Experts at the meeting echoed his comments, saying only governments and development banks have the means to enforce a greening of power on a continent that is largely run on oil and coal.
Industrialized South Africa, which is responsible for nearly half the carbon emissions on the continent, is the host nation of this year’s U.N. climate change conference. It and the rest of the continent face a dilemma in prioritizing the need for energy and the agenda for renewable energy sources to combat global warming.
“It’s a huge dilemma,” said Laurraine Lotter, executive director of South Africa’s Chemical and Allied Industries’ Association. “If you say to a guy who has no power, ‘Do you want to worry about climate change or do you want electricity?’ there’s no contest.”
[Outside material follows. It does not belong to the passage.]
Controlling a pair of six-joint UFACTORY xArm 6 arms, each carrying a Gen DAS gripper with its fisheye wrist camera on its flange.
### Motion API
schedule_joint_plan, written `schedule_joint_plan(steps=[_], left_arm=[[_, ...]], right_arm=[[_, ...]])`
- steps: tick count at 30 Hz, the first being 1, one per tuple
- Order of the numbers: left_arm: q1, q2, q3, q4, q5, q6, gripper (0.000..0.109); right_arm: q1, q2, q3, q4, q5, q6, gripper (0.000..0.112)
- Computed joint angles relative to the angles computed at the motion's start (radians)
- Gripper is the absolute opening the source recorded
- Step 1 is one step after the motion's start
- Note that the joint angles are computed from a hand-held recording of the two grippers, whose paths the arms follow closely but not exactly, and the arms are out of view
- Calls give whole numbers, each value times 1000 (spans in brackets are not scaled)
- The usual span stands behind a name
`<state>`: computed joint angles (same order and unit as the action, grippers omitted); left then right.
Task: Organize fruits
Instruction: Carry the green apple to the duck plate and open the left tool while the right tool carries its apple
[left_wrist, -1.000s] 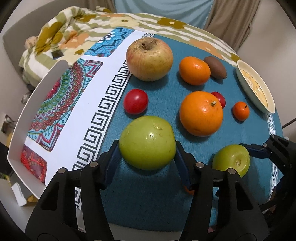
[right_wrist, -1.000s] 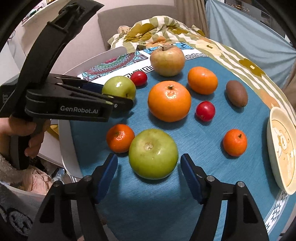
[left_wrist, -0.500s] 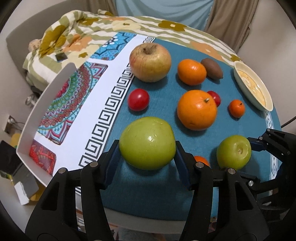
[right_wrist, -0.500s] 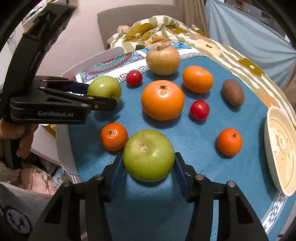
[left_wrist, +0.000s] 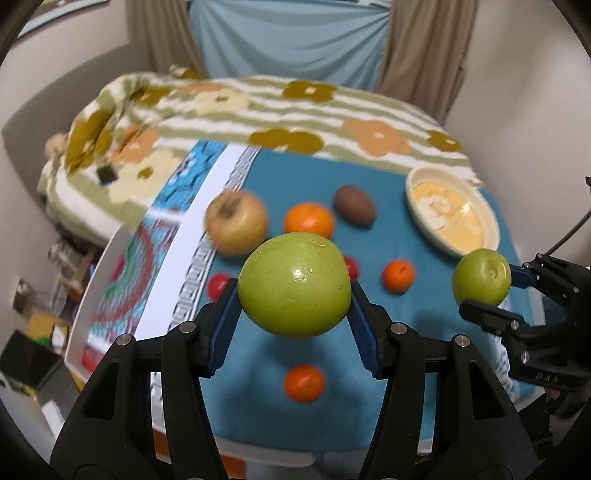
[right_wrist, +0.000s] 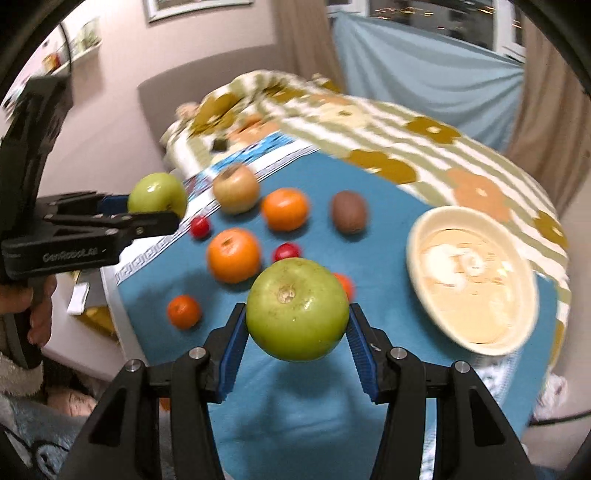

Christoph Frei, secretary general of the World Energy Council, said a study by his group showed almost 90 per cent of developing countries and 75 per cent of developed countries agreed that Africa should prioritize energy poverty over the climate agenda, or at least link the two.
The paucity of Africa’s power supply is evident in nighttime satellite images that show a a concentration of light in North African Arab states and in southern Africa, mainly South Africa. Vast expanses of black are broken by twinkles in West and East African capitals, often provided by expensive and dirty diesel-fueled generators.
While Africa is magnificently endowed with the resources for clean power — abundant sunshine, wind and water — little is exploited, said Abubakar Sambo, the World Energy Council’s vice-president for Africa.
“Africa has the world’s best solar resources” yet efforts to exploit that energy are restricted to “several pilot projects, not the large-scale national projects required to lift the level of energy,” Sambo said.
South Africa, the continent’s economic powerhouse, will confront a massive power shortage over coming years, despite hefty hikes in electricity rates this year, with more to come.
Lack of maintenance and increasing demand precipitated an unprecedented power crisis in 2008 that had South African mines idle for days and cost the economy an estimated 50 billion rand (more than $7 billion).
South Africa’s government is subsidizing costs for home owners who install solar-powered water heaters — which can account for half and more of a household’s electrical power consumption. A law expected to pass in April will require all homes to have 50 per cent of water heating provided by solar power.
But Lotter said those water heaters will have to be foreign ones, as South Africa’s immediate needs would not justify the expense of a new plant. She said the government needs to implement policies to encourage the creation of such plants.
In Africa, a Chinese firm has helped Kenya take the lead in solar power. Project developers anticipate producing panels in Africa for one-third of the imported price.